Bravo, Mario (1882–1944)
Bravo, Mario (1882–1944)
Mario Bravo was an Argentine Socialist congressman and senator. Bravo, who was elected a national deputy from the city of Buenos Aires four times (1913–1914, 1914–1918, 1918–1922, and 1942–1946) and a senator twice (1923–1931 and 1932–1938), was one of the leading Argentine Socialist Party politicians of the early twentieth century. Born in the city of Tucumán on July 27, 1882, he received his law degree from the University of Buenos Aires and joined the Socialist Party soon thereafter. He rose rapidly through the party's ranks, becoming its general secretary in 1910. The Socialist Party, which grew quickly from its foundation in 1896, remained a minority party throughout the period. Electoral fraud until 1912 and the popular strength of the urban middle-class party Unión Cívica Radical (Radical Civic Union, or Radical Party) between 1916 and 1930 kept the Socialists from any real chance of forming a government.

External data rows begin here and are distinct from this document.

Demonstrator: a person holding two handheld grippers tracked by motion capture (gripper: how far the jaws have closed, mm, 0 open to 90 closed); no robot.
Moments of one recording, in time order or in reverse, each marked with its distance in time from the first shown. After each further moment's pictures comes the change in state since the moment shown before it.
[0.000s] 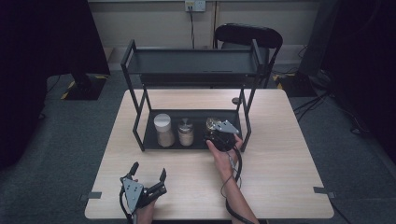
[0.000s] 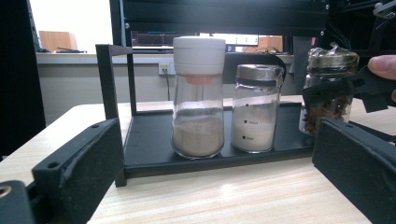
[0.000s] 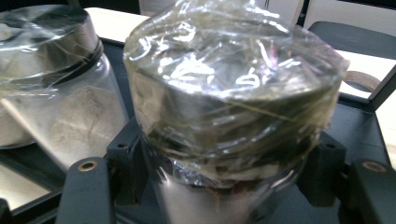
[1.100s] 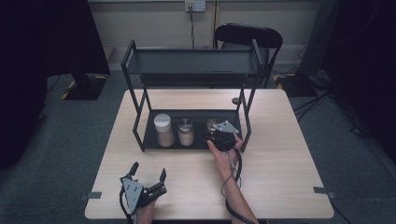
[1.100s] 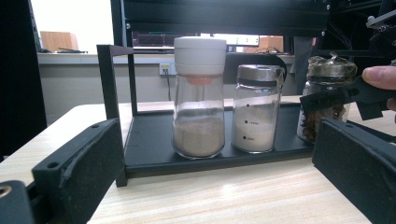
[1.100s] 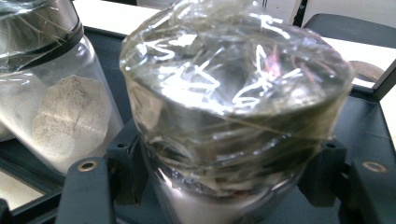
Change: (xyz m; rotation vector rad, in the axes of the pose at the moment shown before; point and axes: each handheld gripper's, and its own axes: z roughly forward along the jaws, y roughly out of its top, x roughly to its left) left arm -0.001 0.000 0.000 0.000 0.004 -0.001; right arm -0.003 -0.004 0.007 0.021 -0.002 0.003
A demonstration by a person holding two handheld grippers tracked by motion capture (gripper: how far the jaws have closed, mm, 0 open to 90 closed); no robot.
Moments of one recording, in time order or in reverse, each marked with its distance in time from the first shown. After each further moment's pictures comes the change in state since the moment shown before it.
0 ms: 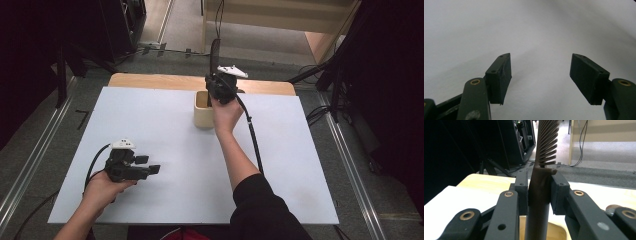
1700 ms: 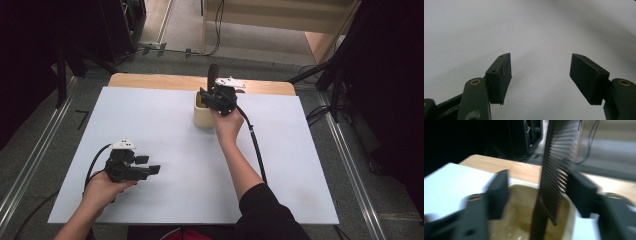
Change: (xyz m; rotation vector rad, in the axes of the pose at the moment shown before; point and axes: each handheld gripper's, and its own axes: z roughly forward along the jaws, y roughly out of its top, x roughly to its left) left arm 0.000 0.000 0.000 -0.004 0.000 0.009; right arm -0.006 -0.032 -0.001 0.043 0.037 -0.112
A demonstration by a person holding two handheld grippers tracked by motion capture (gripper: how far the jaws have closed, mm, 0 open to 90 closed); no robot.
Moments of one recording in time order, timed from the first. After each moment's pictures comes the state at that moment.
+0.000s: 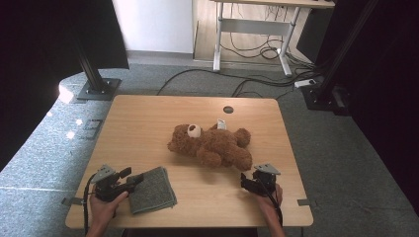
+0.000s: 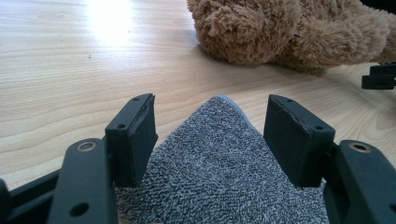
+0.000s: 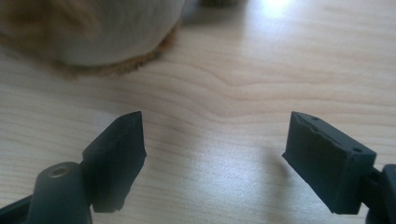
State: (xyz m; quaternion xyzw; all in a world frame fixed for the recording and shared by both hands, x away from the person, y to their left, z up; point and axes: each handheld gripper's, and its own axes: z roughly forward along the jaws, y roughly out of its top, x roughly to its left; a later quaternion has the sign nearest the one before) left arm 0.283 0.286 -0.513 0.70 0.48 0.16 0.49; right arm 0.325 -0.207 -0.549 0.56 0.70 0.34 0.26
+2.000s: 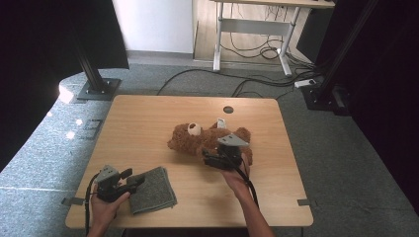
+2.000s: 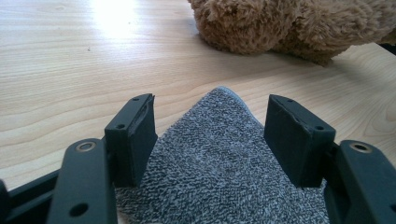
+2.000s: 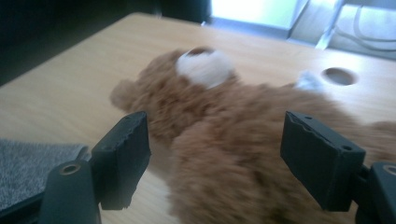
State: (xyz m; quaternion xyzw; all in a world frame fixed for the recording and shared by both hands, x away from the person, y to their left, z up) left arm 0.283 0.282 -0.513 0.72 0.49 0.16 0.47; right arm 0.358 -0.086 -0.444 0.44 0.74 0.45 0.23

As a legislator, Bravo was best known for initiating measures to democratize the selection process of the consejo deliberante (city council) of the federal capital, a change that took effect in 1918, as well as for bringing attention to the conditions of sugar plantation workers in his home province of Tucumán. Notwithstanding the electoral fraud after the military coup of 1930, which he denounced in the pages of La Vanguardia, the main Socialist newspaper, Bravo returned to Congress in 1932. For this period he is remembered for his criticism of the repression of the Communist Party. A well-regarded poet, his literary efforts focused primarily on social issues. Collections of his poems include Poemas del campo y de la montaña (1909) and Canciones y poemas (1918).
See alsoArgentina, Political Parties: Radical Party (UCR); Argentina, Political Parties: Socialist Party.
BIBLIOGRAPHY
Cantón, Darío. Elecciones y partidos políticos en la Argentina, Historia, interpretación y balance: 1910–1966. Buenos Aires: Siglo XXI, 1973.
Suriano, Juan, ed. La cuestión social en Argentina, 1870–1943. Buenos Aires: La Colmena, 2000.